Membaca tulisan Pramudya selalu mencabutku dari kasur tempat aku membaca, ke alam tulisannya. Ceritanya begitu hidup. Semangatnya begitu terasa. Sinikalnya begitu menusuk. Pragmatis. Humanis. Bau anti tuhannya yang mewarna. Lengkap dengan cibirannya tentang agama. Bukunya yang pernah aku baca baru dua bagian dari tetralogi, yakni bumi manusia dan jejak langkah, terus cerita dari blora (kumpulan cerpen tapi oke bangettt), dan mereka yang dilumpuhkan. Kesemuanya sudah aku baca sekitar tiga tahun lalu, namun sekarang tak bosan aku baca lagi. Terlepas dari pandangan politik dan ideologinya, karya-karyanya patut dibaca oleh setiap anak bangsa. Biar tahu apa itu sastra. hehehe.. satu karangan mochtar lubis, senja di jakarta, juga rada-rada mirip. realisme kali ya alirannya..kalau ada aliran itu juga hehehe.. Yang aku heran, keduanya kok bisa bermusuhan yaaa? Dulu gara-gara Pram dapat Ramon Magsaysay Award, Mochtar Lubis ngebalikin award yang sama yang pernah diterimanya. Juga mungkin buat yang doyan buku, masih inget dengan heboh buku \’Prahara Budaya\’ itu..
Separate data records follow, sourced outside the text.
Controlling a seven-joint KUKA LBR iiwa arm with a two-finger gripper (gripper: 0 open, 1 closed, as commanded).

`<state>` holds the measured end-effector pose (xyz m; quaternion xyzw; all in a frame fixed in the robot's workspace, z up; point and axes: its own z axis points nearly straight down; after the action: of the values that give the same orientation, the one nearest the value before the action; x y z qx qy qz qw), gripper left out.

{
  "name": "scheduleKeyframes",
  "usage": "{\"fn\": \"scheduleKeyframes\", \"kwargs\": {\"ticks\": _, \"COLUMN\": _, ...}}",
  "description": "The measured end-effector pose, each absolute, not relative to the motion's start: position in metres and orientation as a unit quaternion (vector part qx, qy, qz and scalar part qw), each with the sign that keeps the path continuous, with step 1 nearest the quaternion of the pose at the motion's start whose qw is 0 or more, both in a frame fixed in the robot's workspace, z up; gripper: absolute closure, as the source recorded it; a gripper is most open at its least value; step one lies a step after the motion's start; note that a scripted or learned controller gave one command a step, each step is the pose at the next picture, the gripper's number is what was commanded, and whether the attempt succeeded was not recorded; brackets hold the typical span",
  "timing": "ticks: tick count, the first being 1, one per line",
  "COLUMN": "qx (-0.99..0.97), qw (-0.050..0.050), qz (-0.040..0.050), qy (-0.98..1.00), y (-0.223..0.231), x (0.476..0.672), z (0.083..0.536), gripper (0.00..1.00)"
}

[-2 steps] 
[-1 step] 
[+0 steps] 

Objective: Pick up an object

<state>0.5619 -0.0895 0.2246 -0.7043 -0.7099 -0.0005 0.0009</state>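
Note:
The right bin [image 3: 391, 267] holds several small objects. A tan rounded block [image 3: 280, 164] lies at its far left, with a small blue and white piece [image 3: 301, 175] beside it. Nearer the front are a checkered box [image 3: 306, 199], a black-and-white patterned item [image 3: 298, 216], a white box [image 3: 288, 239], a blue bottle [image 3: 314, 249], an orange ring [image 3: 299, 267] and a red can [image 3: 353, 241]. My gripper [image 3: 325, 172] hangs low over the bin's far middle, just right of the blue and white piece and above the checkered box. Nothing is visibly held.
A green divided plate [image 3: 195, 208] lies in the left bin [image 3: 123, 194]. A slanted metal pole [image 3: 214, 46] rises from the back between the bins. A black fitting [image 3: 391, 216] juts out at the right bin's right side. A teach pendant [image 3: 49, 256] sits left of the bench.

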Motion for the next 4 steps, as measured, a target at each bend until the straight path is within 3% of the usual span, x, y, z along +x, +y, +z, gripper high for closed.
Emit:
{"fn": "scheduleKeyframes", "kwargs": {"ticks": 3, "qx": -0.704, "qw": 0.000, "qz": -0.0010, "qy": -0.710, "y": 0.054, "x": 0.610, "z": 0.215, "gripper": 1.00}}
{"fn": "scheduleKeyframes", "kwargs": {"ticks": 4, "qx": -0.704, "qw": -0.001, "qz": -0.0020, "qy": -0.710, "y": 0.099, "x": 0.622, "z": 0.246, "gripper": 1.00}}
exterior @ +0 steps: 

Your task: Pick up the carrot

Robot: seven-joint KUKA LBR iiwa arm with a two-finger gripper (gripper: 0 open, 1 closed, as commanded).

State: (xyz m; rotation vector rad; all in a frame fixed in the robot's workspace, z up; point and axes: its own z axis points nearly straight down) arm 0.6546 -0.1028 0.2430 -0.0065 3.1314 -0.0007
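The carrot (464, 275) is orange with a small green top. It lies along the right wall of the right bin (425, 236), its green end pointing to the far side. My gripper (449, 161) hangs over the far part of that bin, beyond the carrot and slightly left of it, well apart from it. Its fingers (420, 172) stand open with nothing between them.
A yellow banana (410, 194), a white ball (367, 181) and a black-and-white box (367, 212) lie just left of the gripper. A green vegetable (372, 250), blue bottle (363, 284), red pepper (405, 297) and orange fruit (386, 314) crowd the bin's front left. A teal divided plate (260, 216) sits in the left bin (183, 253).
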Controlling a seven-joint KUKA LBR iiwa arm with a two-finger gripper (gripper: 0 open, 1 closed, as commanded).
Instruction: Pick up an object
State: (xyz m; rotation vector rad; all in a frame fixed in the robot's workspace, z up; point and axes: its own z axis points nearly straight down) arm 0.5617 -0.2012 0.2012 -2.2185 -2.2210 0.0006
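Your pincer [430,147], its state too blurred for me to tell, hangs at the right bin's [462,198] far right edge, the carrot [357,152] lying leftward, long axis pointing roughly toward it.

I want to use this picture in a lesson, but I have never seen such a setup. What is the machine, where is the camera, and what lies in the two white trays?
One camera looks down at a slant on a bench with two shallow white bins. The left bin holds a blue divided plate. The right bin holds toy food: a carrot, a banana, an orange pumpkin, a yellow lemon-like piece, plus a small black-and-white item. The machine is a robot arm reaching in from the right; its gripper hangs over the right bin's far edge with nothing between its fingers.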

Btw, lumayan bisa jadi obat pusing ditengah semua permasalahan yang ada di program yang sekarang lagi aku bikin. Mo nerusin \’titik balik peradaban\’ lagi males. Yang berat-berat lagi susah masuk ke otak, paling malah pikiran lari kemana-mana. Besok pengen beli perburuan sama keluarga gerilya. Kemaren sempet gue liat di gramedia. Jadi cerita tentang fisika yang baru aja dibaca, pending dulu…hihihi..enaknya punya media catetan pojok..bisa nulis semaunya.
Bila dulu jaman bisa mencetak sastrawan-sastrawan humanis yang sangat dekat dengan hidup sehari-hari, kenapa sekarang nggak ada yaaa (Atau aku yang kurang nyari?) Aku pernah baca kuntowijoyo. Datar. Putu Wijaya. Ngebosenin. Umar Kayam. Nggak ada yang istimewa. Paling baru Saman, Ayu Utami yang rada menggigit. Tapi itupun masih realisme yang eksklusif terlepas dari kehebatannya bertutur dan menyusun plot.